The Oxford English Dictionary, or OED, has many definitions for the word light as it in itself is a very complex concept. First uses of the word Light have been traced back as early as 1000 B.C.E. The Oxford English Dictionary defines Light in a general sense as “that natural agent or influence which (emanating from the sun, bodies intensely heated or burning sources) evokes the functional activity of the organ of sight” (OED) Light finds its roots in various Proto-Indo-European words such as: bhāos, leghús, and leuks. Leuks is also the proto-ido-european root for looks. Light later developed into the Sanskrit root ruc, to shine, and rṓcas and rōcís, brightness.
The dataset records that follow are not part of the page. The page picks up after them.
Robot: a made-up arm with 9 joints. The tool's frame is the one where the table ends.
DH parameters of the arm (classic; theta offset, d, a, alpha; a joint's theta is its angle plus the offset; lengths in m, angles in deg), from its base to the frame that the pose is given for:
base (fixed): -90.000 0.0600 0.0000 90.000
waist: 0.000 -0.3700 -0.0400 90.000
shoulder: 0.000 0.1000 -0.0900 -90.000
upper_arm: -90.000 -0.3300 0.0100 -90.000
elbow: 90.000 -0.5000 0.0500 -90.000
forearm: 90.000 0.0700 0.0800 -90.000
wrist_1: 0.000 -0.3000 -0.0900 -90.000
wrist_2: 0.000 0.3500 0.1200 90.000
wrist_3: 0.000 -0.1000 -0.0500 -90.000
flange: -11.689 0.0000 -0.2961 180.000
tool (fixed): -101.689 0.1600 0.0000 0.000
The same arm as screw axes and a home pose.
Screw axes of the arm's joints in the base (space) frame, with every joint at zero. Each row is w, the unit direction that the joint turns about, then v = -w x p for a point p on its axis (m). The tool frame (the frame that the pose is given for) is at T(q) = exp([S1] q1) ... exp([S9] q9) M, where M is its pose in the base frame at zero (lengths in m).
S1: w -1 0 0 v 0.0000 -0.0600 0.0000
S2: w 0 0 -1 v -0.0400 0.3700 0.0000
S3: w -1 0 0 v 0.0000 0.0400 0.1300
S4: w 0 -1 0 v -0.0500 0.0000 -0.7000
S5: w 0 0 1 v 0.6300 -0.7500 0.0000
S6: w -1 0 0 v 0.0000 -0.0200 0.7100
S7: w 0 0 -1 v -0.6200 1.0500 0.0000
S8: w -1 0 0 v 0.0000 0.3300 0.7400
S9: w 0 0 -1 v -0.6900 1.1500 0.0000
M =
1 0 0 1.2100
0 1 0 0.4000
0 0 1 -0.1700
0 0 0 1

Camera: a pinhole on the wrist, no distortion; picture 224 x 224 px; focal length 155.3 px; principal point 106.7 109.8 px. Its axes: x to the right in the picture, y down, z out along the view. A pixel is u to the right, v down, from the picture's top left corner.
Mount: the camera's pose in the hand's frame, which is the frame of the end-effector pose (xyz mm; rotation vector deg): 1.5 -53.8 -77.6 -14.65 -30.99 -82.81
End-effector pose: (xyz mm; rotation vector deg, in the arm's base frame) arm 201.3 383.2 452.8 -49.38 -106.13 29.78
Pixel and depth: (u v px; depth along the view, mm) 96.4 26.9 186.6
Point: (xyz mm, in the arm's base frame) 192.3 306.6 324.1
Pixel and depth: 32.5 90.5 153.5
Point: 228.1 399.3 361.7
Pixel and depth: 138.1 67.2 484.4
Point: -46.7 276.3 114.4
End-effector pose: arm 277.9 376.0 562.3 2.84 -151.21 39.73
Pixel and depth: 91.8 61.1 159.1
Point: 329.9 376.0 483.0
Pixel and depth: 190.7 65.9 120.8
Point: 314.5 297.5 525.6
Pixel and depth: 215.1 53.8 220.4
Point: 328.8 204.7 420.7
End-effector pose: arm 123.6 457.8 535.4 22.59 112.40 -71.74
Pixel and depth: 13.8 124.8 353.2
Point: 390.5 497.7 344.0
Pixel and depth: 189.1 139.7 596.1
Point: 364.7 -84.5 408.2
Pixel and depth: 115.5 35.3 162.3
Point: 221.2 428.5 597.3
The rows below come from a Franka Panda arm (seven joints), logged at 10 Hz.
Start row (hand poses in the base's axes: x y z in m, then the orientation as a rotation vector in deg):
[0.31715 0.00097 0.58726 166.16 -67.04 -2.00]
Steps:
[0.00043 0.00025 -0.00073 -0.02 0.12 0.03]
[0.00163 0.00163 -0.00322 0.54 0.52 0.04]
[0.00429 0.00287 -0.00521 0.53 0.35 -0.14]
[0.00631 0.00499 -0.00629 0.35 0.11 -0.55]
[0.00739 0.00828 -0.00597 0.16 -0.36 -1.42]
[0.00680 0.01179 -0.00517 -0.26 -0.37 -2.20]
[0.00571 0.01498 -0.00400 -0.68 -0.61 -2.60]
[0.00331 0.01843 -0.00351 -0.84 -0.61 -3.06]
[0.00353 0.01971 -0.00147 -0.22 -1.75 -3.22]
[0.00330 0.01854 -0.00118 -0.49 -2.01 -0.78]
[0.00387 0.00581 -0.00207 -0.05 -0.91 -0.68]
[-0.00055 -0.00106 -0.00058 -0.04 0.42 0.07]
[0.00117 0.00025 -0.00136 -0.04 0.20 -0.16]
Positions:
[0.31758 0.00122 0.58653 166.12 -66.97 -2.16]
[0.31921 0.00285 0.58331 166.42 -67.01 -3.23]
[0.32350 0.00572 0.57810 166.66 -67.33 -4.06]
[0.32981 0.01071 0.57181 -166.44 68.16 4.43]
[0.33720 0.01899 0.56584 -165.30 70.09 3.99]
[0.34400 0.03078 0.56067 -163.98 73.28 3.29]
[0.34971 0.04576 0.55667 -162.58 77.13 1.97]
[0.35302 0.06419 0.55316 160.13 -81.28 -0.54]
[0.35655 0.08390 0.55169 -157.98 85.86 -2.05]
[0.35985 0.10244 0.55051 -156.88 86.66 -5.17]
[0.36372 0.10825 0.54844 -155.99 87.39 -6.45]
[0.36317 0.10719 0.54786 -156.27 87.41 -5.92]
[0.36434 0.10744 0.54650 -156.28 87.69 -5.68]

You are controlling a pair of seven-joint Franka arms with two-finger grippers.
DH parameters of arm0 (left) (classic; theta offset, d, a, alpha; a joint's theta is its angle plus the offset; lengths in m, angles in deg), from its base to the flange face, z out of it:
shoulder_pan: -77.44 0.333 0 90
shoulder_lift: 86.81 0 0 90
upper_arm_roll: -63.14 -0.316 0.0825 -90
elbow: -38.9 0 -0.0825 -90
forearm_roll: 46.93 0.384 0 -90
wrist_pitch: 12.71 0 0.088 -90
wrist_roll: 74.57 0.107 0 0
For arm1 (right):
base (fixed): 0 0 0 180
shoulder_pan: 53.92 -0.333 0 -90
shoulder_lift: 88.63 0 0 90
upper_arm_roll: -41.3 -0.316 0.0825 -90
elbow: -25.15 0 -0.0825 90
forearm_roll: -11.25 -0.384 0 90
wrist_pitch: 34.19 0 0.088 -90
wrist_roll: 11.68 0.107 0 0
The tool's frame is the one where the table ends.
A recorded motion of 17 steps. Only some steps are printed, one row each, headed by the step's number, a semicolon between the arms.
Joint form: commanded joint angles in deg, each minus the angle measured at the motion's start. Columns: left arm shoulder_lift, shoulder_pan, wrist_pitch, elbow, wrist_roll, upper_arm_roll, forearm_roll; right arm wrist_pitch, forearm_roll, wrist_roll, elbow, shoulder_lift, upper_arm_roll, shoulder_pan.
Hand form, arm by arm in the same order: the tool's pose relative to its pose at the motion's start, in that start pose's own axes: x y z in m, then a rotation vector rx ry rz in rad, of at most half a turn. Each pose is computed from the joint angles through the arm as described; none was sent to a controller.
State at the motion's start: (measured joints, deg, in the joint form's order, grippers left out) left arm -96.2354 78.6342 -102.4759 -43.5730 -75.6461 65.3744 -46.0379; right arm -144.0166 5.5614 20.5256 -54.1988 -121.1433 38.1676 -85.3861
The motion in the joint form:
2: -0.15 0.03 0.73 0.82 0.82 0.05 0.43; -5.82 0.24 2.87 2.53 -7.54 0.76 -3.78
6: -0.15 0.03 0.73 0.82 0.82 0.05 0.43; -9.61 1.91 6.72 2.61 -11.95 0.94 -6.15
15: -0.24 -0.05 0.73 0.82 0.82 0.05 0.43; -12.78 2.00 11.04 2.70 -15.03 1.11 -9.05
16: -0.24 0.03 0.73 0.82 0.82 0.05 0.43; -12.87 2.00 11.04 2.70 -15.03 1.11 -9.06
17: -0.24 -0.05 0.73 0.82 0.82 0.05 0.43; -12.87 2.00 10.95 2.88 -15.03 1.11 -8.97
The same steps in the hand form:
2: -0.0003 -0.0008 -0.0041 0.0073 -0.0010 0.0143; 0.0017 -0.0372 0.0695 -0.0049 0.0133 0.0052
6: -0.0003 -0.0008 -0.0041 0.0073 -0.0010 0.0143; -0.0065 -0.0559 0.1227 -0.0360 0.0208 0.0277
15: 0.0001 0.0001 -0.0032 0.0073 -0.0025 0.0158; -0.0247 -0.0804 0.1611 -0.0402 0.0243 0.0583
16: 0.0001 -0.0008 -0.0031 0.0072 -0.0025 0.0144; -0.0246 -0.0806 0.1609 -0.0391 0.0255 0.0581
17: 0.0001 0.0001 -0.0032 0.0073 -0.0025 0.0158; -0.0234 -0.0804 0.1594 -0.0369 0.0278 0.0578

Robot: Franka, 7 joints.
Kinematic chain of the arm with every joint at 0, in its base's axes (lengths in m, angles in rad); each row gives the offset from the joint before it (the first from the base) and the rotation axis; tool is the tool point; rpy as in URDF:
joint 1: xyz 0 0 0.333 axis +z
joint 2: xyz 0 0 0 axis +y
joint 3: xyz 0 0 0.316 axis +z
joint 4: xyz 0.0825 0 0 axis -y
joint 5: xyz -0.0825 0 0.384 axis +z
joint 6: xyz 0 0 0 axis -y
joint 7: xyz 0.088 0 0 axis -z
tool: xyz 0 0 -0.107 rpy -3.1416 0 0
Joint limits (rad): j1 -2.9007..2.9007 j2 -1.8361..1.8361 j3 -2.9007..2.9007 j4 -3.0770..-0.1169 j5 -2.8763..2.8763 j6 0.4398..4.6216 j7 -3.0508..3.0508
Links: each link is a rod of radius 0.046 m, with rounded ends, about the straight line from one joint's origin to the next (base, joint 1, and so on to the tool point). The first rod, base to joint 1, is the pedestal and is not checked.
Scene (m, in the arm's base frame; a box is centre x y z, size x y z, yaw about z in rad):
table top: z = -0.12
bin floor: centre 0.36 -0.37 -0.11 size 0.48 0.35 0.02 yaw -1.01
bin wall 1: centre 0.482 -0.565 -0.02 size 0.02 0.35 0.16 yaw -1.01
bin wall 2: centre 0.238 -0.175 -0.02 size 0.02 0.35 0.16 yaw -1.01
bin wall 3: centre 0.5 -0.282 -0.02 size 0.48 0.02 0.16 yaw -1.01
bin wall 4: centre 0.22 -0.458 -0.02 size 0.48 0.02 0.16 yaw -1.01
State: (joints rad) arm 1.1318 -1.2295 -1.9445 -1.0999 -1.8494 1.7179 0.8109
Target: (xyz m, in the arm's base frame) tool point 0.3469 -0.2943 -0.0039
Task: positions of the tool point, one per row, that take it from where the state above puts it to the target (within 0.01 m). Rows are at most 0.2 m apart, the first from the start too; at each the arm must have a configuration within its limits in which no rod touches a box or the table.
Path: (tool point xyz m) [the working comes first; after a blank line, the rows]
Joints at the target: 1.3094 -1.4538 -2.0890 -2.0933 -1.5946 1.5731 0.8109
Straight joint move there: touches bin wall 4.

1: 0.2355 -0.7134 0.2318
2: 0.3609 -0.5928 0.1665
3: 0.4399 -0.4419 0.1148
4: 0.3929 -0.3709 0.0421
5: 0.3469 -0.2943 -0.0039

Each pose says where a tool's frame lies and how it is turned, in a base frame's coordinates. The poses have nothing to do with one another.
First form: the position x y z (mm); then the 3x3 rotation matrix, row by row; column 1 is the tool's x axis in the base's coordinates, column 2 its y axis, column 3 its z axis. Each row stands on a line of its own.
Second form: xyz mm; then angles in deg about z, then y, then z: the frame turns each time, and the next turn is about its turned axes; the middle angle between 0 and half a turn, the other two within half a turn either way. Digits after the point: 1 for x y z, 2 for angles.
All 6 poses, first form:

The first use of the word light as we understand it was in the Old English-Middle English version around 1000 B.C.E as leoht. The spelling of light as we see it today was actually used by William Shakespeare in a narrative poem in 1594 (OED). Since then, the word light has been adopted into many fields with an ever growing understanding of the word.

                The OED provides subsequent definitions for light, but light is always best understood when compared with darkness. Light is defined as a influence that allows us to see, but if everything were to be illuminated then there would be no way of differentiating light from darkness; and the same were to be true if everything were only darkness. It is from this curiosity with defining light that many scientific fields have emerged in the study of light and its properties.

                The first use of light in a scientific application was by Sir Isaac Newton in the year 1704 on the topic of Opticks or optics. The study of geometric optics is the study of how light travels in a straight line and what happens to it when refracted or reflected. This study of light becomes a larger study of what light is in a physics sense. Physicists such as Thomas Young, Albert Einstein, and Max Planck have tried to define light and its properties as it exhibits both wave properties and particle properties. The study of light can also be applied in a chemistry application in the wave spectra of electrons and their valence shells.          

                The study and application of light as we know it is a vast field that most people still do not understand today. By defining the word we come closer to a better understanding of what light is, and we may never really be able to fully understand what light is; it may be one subject that will fascinate us for years to come.